TASK STATEMENT >>
The number of lines below that contain the word "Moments" is all that the answer should hold.

========================================

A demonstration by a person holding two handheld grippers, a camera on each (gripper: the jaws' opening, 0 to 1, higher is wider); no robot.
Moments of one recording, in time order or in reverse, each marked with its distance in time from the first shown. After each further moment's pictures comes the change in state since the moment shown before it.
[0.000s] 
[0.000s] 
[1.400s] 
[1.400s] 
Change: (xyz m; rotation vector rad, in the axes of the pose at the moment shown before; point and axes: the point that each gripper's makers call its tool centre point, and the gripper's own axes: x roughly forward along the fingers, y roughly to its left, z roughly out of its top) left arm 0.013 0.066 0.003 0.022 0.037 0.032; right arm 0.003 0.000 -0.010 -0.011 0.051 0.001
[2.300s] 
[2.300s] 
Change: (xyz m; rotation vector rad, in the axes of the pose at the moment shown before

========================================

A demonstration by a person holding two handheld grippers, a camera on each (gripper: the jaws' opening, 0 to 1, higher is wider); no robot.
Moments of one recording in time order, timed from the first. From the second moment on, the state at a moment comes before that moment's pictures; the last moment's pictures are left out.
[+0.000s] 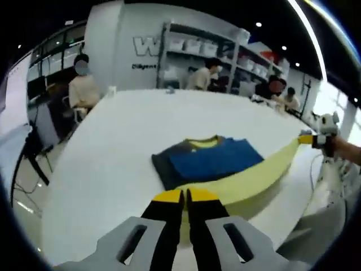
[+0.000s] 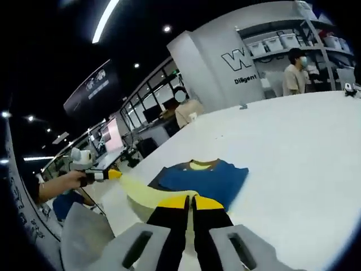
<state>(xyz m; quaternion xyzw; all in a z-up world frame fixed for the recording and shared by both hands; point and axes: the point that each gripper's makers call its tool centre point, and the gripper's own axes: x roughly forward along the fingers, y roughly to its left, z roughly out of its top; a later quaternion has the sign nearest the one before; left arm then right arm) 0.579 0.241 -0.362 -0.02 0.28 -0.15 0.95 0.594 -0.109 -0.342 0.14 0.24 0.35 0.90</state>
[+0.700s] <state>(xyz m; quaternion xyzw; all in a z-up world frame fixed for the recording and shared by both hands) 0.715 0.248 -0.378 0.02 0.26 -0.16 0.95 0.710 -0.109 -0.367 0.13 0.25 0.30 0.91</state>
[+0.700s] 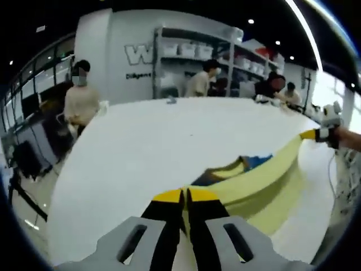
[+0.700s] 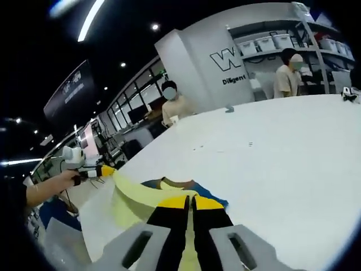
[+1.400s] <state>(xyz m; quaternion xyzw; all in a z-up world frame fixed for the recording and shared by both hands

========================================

RESULT >>
2